Germany's chancellor Angela Merkel.

Photographer: Alessia Pierdomenico/Bloomberg

Angela Merkel was forced to revisit a low point of her chancellorship after Germany’s top court threw out a 2011 levy on nuclear operators, handing her opponents a stick to beat her with in an election year.

The ruling on Wednesday exposed a policy blunder by Merkel’s previous government, raised questions about the impact on Germany’s balanced budget and returned attention to the chancellor’s abrupt shift to renewables after the Fukushima nuclear disaster. Critics say she exploited the accident to scrap her unpopular pursuit of atomic power.

Germany’s Social Democrats seized on the verdict as the latest poll showed them trailing Merkel’s party bloc by 15 percentage points ahead of a national election on Sept. 24.

It’s “a resounding slap in the face” for Merkel’s second-term coalition with the Free Democrats, Environment Minister Barbara Hendricks, a Social Democrat, said in a statement. “The fact that this bungle still pays off for the nuclear operators years later makes the verdict of the Federal Constitutional Court a colossal irritation.”

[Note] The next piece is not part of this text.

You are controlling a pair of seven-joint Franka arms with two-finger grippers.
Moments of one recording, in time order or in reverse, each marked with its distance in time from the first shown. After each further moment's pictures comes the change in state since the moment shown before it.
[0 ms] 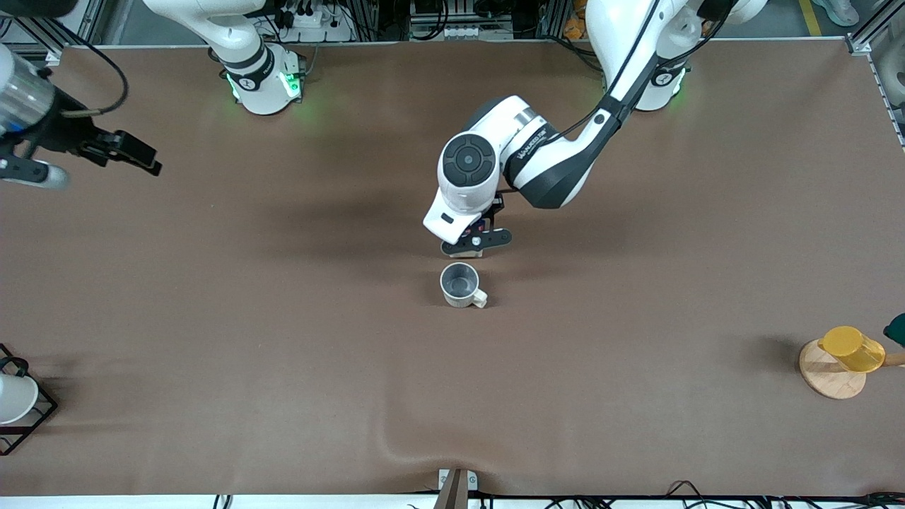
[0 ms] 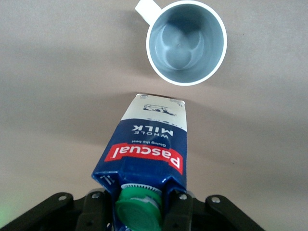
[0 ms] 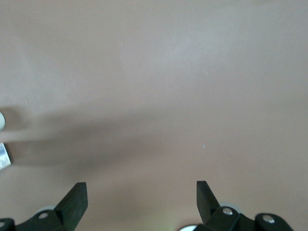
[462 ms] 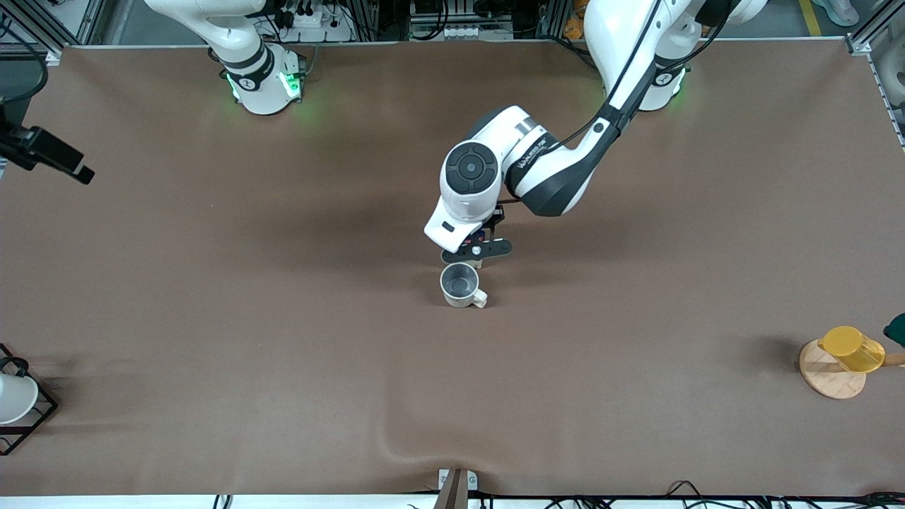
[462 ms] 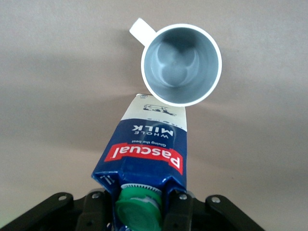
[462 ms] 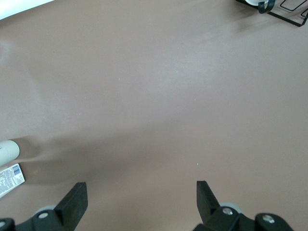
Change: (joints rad) left arm 0.000 0.020 0.013 0.005 0.025 0.048 0.021; right arm -0.049 0.144 -0.006 0.296 -0.002 -0.105 -0.002
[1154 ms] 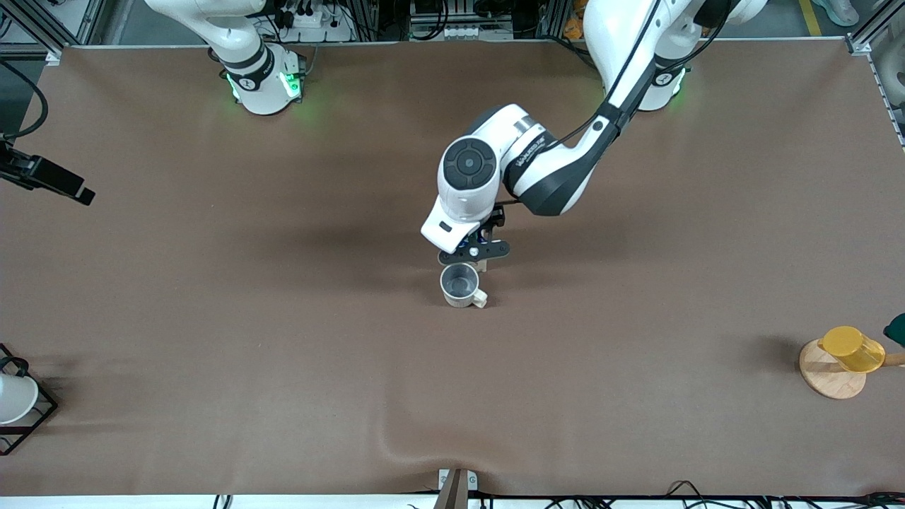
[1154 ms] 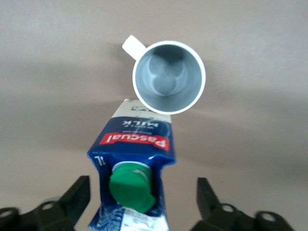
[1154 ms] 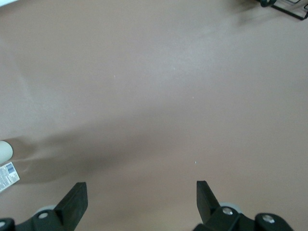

As the court ordered the government to reimburse utilities, Merkel and Finance Minister Wolfgang Schaeuble were left to fill a hole of 6.3 billion euros ($7.1 billion) plus interest in an election-year budget they promised to balance for the fourth time in a row.

Pent-Up Problem

“This was a problem waiting to bounce back on Merkel,” Claudia Kemfert, an economist at the German Institute for Economic Research in Berlin, said by phone. It’s a “costly, embarrassing error” that’s “a blemish on her fiscal and energy legacy,” Kemfert said.

Asked about the fiscal impact, Merkel told reporters in Berlin on Wednesday that “the big goals are not in danger.” The balanced-budget goal remains valid and new borrowing or a supplementary budget won’t be needed, Finance Ministry spokesman Juerg Weissgerber said.

Merkel introduced the nuclear-fuel tax in January 2011 with the blunt reasoning -- stated in the bill’s preamble -- that the government needed the money after boosting spending during the financial crisis of 2008-2009. Some of the revenue was earmarked for repairing a leaking underground nuclear-waste site.

‘Poorly Advised’

Two months later, the Fukushima disaster prompted Merkel’s U-turn. Her Christian Democrat-led bloc and the Free Democrats legislated the shutdown of all German nuclear power plants by 2022, shifting the focus to getting utilities to pay for decommissioning costs. Some 6.28 billion euros in levies were paid by the companies from 2011 to 2016, according to Finance Ministry data.

“If Merkel had told consumers back then, ‘We’re using this money to cut your electricity costs and to help to dispose of nuclear waste safely then it’s hard to take issue with that,” Kemfert said. “But using the money to resuscitate the budget and even saying so shows how poorly advised she was.”